Lifecycle marketing as an AI-native engagement — Propel (trypropel.ai). Direct Leanboat-lane peer. AI ingesting brand data, auditing the customer journey, surfacing the biggest revenue leaks, building flows that go live in roughly a week. The methodology is not branded with a single name on the homepage, but the engagement structure is documented at every step on the public site.
Codified Engagement — Leanboat. The artifact is the per-client CLAUDE.md — a codified file the agent reads on every invocation, paired with an MCP stack tuned to that client, named approval gates where human judgment lives, and a kill switch when something goes sideways. Same architecture as Compound Engineering and AOPs. Different domain.
Where the pattern breaks down
The naming is sometimes ahead of the product. Some firms publish a method that is more brand page than delivery system. The test: is the method documented down to artifacts a buyer could actually verify — config files, plugins, runbooks, public guides? Compound Engineering passes — the plugin is on GitHub. AOPs passes — both Pace and Decagon publish the architecture in detail. Some 2026 "we have a methodology" agency pages do not. The reader should not be impressed by a name without an artifact.
Methodology naming alone is not a defense. A named method that is not anchored in a primary-source artifact (paper, plugin, public guide, runbook) is a brochure.
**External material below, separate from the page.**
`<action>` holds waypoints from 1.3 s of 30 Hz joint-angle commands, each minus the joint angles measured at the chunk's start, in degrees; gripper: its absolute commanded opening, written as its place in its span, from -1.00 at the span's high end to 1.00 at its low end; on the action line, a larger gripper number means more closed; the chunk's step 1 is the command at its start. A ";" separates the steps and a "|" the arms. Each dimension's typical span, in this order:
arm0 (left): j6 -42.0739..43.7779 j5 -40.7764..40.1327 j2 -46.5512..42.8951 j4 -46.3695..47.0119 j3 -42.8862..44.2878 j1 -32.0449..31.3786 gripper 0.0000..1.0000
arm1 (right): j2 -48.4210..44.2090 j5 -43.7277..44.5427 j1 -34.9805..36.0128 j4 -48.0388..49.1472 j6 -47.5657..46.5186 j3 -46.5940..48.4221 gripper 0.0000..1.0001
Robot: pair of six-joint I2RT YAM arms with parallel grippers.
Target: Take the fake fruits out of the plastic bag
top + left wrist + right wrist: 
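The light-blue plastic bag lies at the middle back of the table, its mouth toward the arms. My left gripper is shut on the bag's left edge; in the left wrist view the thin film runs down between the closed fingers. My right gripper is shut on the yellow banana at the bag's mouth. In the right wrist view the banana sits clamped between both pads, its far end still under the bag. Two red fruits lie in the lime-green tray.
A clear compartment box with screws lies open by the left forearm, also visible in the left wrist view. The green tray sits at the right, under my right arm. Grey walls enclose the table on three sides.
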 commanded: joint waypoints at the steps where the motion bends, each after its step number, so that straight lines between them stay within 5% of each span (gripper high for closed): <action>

The defensibility comes from the pairing — the name plus the published artifact plus the citations from independent third parties using the same vocabulary. Pace got to defensibility because Decagon also publishes AOPs. Compound Engineering got to defensibility because Every shipped the GitHub plugin.
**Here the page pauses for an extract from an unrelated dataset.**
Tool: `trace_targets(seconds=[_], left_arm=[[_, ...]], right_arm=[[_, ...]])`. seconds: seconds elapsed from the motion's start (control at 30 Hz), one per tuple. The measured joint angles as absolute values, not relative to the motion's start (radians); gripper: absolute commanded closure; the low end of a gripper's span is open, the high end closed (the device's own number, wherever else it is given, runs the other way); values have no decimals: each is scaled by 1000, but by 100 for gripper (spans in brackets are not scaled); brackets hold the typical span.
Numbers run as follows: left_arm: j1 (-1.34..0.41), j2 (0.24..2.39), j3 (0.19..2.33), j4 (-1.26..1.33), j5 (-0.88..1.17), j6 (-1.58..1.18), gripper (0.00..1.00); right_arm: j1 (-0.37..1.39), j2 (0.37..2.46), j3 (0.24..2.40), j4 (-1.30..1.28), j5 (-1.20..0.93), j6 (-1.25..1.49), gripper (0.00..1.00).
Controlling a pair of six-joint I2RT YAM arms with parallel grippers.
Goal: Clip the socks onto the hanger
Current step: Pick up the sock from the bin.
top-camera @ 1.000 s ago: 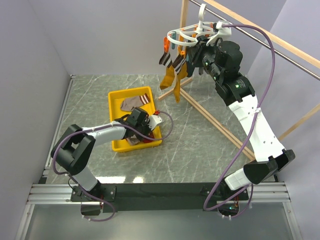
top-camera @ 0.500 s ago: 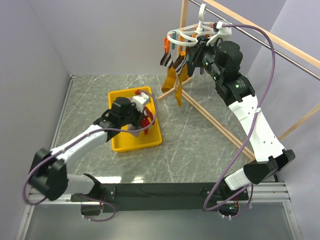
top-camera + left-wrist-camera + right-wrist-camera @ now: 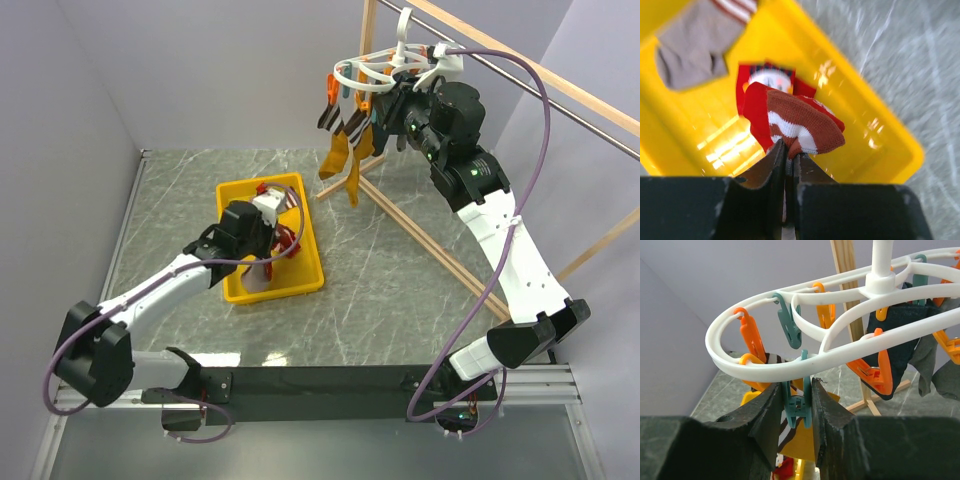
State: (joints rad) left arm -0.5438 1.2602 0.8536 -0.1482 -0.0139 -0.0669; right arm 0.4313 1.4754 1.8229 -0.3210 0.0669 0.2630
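My left gripper [image 3: 789, 152] is shut on a red sock [image 3: 800, 117] with white marks and holds it just above the yellow bin [image 3: 880, 150]. From the top view this gripper [image 3: 270, 222] hovers over the bin [image 3: 300, 285]. A grey-beige sock [image 3: 690, 50] with a striped cuff lies in the bin's far corner. The white hanger [image 3: 365, 70] hangs from the rod with a mustard sock [image 3: 340, 150] and a dark navy sock [image 3: 900, 320] clipped on. My right gripper [image 3: 796, 385] is shut on a teal clip [image 3: 799, 407] under the hanger's ring [image 3: 810, 363].
A wooden frame [image 3: 420, 235] with a metal rod [image 3: 560, 105] stands at the back right, its base bar crossing the marble table [image 3: 380, 300]. Orange clips [image 3: 752, 337] and teal clips [image 3: 789, 325] dangle around the ring. Grey walls close in the left and back.
The left arm came up out of the bin with the red sock pinched in its jaws and shifted toward the back. The right arm has stayed at the hanger.
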Motion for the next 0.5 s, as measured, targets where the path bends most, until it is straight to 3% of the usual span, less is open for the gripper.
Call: trace_targets(seconds=[0.33, 0.5], left_arm=[[-540, 1522, 821, -163, 80, -68, 99], [-514, 1573, 821, -154, 130, -76, 84]], right_arm=[[431, 1470, 1795, -316, 68, 268, 100], [431, 1470, 1793, -315, 68, 269, 100]])
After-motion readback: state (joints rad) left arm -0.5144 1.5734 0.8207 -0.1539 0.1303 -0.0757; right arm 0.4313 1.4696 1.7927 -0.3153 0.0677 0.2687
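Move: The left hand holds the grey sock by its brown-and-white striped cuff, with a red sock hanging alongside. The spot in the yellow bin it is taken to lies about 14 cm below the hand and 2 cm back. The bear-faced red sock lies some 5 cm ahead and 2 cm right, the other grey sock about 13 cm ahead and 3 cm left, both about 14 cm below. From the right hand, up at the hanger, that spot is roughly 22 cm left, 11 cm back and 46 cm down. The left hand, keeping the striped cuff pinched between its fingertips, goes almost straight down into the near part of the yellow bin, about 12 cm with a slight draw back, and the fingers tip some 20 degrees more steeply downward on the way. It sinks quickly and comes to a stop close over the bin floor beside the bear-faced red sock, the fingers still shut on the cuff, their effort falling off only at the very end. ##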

Vocabulary will commoditize. AOPs already showed up in two verticals within months of Pace's launch. The first-mover advantage on a name is real, but it has a half-life. The compounding asset is the proprietary data that accumulates under the name (per-client CLAUDE.mds, AOPs, Compound runbooks) — not the name itself. The name opens the door. The data behind the name is what keeps it open.
The convergence is the actual story
AOPs at Pace and Decagon. Compound Engineering at Every. Codified Engagement at Leanboat. The hierarchical agent architecture at Crosby. Workflow ownership at Harper. Forward Deployed Engineer pods, the broader pattern in software services. These are not six different things. They are six vocabularies for the same shift: services firms publishing the messy middle of their work as a documented, named system, then pricing the system instead of the hours. The naming is the moat because it forces the firm to actually have the system in writing — and once it is in writing, the buyer can read it, the operator can recruit on it, the pricing can index to it, and the next firm without a name has nothing to put on the comparison page.
If your services firm cannot name its operating method in two words in May 2026, the gap is not a marketing gap. It is an operations gap. The marketing is downstream.